Obwohl ich eigentlich vorgehabt hatte, meine Wohnung am nächsten Tag gründlich sauber zu machen, habe ich mich überreden lassen, nach Abu Dhabi mit den beiden zu fahren, und nach einem ausgiebigen Frühstück ging es erst einmal Richtung Grand Mosque, der weißen Moschee, von der Mama so geschwärmt hat. Leider war gerade Gebetszeit, und nachdem die Hitze unerbittlich war, haben wir von einem Besuch der Innenräume abgesehen und sind in die Stadt gefahren. Dort haben wir einen weiteren Rat von Mama beherzigt, und sind auf den Aussichtsturm der Marina Mall gefahren um dort bei Kaffee und Eis von den Temperaturen runterzukommen. Nach einer ausgiebigen Rast mit viel Lachen und Blödsinn machen sind wir weiter in den Emirates Palace gezogen. Fast hätte man uns aufgehalten, weil sie freitags nicht so gerne Besucher hineinlassen, aber meine Überredungskünste haben triumphiert. Immerhin wollte ich Mario, der sehr viel mit Architektur zu tun hat, eine Ausstellung über einen neu zu gestaltenden Stadtteil Abu Dhabis zeigen!

Danach ging's wieder Richtung Dubai, aber noch lange nicht heim. Mario wünschte sich Shawarma, im Prinzip Wraps aus Fladenbrot, gefüllt mit Fleisch und Gemüse. Döner al Arabia. Dulce kannte einen super-guten Shawarma-Laden und so fielen wir dort ein. Nachdem wir nach dem Essen nicht müde waren, und wirklich gute Gespräche über Gott und die Welt und hauptsächlich Beziehungen geführt haben, wollten wir ein weiteres Klischee des Orients bedienen und das hieß: Shisha!

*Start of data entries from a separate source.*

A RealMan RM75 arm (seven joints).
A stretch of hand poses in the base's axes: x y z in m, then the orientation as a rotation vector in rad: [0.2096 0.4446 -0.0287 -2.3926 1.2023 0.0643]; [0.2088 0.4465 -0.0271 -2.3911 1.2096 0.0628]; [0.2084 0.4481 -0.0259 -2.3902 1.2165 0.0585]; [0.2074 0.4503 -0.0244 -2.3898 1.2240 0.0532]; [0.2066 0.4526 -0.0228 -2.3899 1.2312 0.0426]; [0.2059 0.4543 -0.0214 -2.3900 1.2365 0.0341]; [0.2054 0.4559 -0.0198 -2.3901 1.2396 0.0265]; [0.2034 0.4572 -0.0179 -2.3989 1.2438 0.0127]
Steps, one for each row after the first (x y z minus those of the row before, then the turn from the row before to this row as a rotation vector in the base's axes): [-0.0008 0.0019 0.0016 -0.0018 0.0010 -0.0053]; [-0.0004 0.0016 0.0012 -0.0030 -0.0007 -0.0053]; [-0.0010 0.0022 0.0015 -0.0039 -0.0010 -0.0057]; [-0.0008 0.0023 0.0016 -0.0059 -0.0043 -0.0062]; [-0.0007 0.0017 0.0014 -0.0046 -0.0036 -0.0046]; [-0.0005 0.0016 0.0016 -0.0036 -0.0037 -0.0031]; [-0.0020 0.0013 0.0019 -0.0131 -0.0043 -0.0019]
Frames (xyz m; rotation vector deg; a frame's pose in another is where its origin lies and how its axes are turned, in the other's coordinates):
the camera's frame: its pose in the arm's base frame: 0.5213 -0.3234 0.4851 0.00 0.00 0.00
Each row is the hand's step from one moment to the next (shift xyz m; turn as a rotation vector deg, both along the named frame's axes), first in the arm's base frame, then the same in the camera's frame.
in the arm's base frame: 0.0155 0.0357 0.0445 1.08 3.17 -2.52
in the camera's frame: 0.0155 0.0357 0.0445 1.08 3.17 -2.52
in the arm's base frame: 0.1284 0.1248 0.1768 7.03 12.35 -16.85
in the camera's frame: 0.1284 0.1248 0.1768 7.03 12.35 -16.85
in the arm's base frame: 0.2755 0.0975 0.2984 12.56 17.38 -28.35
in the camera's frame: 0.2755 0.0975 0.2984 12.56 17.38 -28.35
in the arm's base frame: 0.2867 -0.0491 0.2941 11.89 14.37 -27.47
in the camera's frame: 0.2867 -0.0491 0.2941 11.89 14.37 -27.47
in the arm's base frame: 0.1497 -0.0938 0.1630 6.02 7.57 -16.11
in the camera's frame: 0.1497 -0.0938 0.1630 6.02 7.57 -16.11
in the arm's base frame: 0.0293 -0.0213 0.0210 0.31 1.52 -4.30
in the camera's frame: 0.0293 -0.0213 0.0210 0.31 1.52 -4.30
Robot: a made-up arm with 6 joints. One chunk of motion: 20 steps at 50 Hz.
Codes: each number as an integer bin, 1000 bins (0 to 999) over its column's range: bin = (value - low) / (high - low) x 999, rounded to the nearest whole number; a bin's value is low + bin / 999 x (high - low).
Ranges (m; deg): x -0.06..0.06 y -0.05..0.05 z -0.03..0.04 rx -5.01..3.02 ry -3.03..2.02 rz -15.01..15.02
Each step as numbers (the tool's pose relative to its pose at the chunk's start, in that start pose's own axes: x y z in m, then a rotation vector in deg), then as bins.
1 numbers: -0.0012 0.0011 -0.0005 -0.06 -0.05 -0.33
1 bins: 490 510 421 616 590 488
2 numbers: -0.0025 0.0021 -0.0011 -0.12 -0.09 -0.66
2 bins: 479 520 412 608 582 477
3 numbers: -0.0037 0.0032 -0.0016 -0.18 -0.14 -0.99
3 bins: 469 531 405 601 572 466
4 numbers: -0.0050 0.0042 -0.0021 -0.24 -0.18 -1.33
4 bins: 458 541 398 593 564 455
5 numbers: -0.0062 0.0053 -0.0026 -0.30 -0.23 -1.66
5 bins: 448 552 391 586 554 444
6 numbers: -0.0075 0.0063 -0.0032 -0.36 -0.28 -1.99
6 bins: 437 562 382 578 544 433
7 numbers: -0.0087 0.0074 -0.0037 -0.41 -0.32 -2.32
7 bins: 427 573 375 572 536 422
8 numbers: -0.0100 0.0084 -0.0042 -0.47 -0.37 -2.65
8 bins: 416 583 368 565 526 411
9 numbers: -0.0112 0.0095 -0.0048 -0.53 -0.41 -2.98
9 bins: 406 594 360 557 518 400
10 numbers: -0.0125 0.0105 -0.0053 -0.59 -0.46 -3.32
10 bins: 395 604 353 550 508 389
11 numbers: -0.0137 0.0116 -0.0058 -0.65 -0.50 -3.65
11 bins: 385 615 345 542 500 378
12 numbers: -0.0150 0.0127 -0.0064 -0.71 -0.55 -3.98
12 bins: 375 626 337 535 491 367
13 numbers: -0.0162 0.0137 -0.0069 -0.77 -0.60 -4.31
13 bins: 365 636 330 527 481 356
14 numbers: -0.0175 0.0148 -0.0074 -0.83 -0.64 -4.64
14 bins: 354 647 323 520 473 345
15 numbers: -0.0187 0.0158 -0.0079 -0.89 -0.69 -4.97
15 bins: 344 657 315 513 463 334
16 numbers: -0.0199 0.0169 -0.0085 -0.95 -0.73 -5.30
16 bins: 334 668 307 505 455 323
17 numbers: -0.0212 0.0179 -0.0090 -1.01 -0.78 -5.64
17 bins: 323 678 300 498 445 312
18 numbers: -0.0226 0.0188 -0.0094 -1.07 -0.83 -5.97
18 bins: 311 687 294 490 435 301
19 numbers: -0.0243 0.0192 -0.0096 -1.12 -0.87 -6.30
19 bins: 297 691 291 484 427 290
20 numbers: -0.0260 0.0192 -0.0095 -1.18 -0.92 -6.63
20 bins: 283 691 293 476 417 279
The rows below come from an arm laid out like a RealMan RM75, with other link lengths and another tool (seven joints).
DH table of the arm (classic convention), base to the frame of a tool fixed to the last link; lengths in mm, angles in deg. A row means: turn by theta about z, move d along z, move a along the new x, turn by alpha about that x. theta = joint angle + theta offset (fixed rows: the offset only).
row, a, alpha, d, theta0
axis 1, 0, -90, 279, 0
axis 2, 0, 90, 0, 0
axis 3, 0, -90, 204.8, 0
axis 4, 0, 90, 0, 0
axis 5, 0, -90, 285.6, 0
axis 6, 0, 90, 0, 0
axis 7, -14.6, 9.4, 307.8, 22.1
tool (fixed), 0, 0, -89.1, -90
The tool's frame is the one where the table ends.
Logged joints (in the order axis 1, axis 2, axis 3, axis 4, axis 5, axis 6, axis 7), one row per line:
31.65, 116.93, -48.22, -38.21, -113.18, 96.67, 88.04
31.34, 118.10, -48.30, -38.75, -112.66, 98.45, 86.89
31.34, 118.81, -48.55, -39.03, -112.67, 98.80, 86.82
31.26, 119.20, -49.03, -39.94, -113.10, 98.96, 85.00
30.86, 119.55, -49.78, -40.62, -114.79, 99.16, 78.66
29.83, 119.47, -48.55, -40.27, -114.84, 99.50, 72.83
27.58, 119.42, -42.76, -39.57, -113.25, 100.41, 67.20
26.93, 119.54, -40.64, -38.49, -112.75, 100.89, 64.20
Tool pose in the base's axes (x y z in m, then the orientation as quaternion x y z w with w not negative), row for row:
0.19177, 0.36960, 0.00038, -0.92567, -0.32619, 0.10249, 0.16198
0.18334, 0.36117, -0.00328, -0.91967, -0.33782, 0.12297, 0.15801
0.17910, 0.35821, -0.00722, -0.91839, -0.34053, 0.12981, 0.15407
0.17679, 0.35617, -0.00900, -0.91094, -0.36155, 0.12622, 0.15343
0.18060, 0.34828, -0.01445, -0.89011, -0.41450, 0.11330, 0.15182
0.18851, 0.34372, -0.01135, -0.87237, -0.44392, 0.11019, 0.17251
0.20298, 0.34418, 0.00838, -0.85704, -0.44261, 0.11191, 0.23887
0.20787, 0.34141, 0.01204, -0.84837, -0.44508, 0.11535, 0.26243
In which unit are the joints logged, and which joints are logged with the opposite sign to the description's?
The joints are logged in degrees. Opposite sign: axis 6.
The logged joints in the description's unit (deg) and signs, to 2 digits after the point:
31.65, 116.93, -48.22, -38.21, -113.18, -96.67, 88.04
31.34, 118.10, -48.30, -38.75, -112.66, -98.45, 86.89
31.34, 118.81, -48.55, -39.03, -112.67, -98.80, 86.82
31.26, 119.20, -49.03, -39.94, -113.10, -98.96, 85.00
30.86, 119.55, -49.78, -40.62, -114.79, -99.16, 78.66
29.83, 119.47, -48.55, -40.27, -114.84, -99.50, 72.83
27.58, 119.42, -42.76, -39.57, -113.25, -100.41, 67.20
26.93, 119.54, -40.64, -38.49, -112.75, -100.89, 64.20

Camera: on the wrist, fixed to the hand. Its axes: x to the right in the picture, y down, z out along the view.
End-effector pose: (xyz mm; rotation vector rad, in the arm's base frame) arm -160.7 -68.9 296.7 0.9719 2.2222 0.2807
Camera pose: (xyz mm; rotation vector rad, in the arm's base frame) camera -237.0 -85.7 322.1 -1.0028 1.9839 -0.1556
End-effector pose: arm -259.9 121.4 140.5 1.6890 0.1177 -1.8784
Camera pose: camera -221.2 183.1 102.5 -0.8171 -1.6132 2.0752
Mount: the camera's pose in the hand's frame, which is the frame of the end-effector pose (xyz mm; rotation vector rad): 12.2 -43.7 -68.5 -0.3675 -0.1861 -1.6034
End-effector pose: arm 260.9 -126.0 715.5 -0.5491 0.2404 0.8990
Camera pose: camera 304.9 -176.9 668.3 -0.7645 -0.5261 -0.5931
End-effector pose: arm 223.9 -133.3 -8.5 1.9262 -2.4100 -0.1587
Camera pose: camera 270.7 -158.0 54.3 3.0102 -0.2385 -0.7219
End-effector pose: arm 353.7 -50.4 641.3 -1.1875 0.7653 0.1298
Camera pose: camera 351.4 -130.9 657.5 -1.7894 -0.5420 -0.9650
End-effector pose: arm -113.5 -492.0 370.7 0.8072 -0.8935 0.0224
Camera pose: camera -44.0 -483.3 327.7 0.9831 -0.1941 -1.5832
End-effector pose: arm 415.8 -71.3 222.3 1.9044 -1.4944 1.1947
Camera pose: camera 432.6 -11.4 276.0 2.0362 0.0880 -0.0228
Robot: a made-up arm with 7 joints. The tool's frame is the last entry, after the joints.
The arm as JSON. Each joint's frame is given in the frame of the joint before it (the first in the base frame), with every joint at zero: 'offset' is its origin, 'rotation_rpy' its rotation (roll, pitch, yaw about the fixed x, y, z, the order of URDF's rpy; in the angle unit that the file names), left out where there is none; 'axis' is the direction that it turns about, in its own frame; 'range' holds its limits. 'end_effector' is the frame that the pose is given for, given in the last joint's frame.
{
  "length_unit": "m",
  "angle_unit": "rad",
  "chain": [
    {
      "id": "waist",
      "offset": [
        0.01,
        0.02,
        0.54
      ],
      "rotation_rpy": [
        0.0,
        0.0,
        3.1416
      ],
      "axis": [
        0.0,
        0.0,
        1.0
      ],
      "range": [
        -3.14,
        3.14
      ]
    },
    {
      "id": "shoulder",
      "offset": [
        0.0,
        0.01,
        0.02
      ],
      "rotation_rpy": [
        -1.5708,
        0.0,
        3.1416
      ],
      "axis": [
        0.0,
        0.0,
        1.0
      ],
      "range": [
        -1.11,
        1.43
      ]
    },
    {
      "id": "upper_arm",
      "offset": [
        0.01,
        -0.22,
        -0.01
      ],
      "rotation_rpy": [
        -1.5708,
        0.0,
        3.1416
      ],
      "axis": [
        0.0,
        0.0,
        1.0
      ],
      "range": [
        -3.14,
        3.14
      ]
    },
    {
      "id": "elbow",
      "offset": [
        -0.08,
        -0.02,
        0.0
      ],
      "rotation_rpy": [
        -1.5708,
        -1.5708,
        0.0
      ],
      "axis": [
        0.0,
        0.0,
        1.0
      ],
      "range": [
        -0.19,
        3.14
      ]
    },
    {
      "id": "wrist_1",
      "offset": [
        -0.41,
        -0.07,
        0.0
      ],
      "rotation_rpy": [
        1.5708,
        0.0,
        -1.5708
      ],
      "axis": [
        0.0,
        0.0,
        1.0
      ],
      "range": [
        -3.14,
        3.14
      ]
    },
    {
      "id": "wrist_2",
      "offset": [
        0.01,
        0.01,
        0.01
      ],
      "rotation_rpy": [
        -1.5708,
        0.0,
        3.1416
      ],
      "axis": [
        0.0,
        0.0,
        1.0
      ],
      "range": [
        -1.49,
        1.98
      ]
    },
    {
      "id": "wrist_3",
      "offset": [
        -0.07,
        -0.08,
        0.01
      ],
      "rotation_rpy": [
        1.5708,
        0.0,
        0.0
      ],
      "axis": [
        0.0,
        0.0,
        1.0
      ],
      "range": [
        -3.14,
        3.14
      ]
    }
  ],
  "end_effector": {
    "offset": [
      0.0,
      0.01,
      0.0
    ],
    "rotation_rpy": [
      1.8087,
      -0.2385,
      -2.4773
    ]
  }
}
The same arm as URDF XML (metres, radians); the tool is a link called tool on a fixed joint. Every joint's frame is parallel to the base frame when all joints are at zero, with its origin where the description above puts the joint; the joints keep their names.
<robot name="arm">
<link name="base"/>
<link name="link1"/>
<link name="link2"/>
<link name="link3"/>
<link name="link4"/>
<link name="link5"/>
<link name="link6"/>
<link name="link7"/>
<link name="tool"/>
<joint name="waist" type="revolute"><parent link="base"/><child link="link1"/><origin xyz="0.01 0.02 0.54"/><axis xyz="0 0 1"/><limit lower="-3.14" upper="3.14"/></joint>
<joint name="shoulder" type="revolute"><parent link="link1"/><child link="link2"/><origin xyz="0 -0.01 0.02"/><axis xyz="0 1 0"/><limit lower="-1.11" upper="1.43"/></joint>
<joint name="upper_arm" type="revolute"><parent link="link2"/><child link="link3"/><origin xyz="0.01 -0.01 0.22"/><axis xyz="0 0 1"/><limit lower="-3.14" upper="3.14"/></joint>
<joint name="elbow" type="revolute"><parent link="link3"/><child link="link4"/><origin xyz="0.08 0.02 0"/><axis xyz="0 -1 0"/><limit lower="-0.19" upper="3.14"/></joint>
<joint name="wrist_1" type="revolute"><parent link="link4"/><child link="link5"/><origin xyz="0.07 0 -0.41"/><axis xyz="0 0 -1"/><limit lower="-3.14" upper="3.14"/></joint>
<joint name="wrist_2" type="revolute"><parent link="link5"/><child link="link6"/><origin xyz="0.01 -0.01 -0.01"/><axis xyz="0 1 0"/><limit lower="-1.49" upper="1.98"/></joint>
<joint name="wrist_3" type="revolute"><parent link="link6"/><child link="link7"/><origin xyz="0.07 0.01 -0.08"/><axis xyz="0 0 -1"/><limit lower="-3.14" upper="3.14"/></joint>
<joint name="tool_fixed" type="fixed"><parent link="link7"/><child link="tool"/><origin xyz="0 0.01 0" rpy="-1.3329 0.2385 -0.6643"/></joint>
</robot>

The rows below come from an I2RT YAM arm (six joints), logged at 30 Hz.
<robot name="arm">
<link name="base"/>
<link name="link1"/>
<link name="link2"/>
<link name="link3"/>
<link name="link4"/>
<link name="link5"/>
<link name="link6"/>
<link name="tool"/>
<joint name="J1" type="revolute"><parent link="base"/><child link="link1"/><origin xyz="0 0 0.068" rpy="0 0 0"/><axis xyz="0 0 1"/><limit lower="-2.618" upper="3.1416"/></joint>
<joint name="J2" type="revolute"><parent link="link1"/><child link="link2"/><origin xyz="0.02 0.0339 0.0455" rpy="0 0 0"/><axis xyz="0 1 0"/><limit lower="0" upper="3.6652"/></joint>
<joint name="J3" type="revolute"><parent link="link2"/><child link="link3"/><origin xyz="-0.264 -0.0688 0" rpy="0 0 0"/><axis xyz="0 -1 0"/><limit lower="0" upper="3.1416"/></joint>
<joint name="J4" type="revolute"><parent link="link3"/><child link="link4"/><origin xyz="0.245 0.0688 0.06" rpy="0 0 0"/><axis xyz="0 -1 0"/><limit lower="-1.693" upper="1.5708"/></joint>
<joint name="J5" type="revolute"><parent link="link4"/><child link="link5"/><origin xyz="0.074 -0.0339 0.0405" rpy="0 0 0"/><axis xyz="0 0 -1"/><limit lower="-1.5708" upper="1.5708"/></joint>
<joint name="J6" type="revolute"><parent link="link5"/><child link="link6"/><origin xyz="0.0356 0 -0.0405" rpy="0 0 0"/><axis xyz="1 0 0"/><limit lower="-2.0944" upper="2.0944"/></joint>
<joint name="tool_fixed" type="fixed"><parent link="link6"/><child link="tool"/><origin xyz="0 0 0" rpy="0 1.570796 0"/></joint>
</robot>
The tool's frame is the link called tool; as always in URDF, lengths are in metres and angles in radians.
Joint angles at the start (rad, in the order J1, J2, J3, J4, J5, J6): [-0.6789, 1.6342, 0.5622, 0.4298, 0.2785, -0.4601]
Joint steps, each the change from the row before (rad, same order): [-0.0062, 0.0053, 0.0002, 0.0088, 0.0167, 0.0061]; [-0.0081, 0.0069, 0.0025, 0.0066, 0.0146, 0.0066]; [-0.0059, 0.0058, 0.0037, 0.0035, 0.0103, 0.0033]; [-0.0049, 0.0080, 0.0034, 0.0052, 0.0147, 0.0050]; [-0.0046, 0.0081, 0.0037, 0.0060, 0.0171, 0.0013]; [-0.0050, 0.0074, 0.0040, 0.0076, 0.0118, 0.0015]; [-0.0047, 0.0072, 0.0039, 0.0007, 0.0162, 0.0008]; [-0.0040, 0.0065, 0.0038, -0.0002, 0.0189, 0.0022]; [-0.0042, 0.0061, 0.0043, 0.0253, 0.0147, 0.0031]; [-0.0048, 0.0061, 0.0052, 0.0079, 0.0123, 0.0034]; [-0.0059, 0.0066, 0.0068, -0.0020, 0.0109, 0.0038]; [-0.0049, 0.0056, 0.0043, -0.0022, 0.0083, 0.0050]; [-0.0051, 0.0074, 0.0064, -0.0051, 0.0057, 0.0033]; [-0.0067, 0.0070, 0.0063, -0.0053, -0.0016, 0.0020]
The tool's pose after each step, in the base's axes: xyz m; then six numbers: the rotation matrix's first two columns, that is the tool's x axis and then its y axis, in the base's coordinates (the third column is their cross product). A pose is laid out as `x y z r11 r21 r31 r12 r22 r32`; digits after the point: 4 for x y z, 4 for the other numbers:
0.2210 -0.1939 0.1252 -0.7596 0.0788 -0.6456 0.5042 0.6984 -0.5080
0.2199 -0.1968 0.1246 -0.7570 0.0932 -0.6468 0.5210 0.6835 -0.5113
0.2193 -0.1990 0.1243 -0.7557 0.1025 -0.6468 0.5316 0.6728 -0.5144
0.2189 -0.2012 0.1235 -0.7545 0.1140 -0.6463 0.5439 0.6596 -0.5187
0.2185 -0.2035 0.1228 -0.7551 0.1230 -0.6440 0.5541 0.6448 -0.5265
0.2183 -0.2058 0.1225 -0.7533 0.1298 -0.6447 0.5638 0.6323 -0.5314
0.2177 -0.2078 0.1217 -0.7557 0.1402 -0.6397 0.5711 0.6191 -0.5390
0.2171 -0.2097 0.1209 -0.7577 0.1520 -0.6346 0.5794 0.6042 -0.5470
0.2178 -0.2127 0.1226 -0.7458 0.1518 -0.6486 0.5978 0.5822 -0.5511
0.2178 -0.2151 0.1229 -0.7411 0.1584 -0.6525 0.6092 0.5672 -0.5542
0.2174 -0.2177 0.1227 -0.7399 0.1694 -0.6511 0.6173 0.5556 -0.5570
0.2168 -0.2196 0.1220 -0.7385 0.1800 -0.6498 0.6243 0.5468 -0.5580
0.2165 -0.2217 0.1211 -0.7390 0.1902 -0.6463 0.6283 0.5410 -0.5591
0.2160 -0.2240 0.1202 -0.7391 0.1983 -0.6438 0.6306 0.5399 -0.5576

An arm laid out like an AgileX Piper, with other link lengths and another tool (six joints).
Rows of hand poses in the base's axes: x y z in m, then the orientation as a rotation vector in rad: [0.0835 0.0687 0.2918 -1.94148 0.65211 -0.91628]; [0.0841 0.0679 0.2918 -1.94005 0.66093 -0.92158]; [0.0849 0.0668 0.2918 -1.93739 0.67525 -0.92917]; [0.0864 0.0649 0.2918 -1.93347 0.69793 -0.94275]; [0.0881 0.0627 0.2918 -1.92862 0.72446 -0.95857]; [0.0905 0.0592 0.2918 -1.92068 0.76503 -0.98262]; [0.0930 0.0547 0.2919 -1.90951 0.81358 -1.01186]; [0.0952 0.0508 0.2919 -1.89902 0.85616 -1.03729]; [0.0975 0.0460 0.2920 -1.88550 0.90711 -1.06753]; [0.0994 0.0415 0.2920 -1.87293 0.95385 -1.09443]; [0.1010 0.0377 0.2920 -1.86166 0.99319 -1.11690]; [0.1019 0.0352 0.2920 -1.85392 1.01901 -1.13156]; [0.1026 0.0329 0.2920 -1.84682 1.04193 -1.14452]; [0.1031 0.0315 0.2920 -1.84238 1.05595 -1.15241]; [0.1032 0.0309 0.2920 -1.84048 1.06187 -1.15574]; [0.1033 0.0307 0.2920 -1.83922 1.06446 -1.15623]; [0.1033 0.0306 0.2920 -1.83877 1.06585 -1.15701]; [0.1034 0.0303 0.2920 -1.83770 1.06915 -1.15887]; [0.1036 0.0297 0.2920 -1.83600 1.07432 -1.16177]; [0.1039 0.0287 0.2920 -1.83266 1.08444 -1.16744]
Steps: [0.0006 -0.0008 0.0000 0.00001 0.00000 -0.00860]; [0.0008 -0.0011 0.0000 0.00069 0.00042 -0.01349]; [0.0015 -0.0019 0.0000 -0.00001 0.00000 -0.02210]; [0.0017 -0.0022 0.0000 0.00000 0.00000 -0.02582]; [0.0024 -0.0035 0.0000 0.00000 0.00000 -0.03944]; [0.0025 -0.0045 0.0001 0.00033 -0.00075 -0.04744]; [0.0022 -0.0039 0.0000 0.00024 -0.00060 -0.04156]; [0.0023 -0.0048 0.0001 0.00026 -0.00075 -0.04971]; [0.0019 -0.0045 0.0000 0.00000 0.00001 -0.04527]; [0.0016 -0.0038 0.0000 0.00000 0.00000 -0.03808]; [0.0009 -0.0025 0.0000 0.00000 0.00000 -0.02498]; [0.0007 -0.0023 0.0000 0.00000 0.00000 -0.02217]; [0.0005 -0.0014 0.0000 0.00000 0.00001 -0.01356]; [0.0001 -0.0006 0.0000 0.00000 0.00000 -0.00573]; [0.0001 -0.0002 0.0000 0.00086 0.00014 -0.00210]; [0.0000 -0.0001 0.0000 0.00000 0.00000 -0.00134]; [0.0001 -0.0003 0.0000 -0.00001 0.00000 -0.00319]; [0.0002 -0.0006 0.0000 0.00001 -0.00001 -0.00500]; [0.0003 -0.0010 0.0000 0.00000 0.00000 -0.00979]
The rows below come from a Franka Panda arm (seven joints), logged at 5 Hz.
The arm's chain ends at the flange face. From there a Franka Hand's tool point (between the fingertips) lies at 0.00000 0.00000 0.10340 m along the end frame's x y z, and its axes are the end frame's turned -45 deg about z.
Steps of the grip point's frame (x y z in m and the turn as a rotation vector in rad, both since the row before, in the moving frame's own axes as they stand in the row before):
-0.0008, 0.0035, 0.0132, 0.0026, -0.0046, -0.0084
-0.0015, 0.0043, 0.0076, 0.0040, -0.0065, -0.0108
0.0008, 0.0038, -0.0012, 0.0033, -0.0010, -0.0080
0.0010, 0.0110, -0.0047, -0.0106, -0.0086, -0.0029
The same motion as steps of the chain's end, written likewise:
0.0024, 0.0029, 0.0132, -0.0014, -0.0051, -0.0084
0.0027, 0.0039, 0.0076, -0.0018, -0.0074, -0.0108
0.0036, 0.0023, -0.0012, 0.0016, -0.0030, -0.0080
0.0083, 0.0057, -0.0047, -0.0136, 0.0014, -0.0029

Aber auch davon kann man nach einiger Zeit genug bekommen, und so ging es an den Strand, wo wir auf einen der Wellenbrecher hinausspaziert sind, um von dort die in der Nacht magisch funkelnde Stadt zu betrachten. Und da hab ich dann auch Sterne gesehen! Nicht viele, und vermutlich sieht man sie auch dort nur selten wegen der hohen Luftfeuchtigkeit und den Sandstürmen - und natürlich wegen des abstrahlenden Lichtes der Stadt, aber diesmal habe ich welche gesehen! Und einmal war sogar eine Sternschnuppe dabei!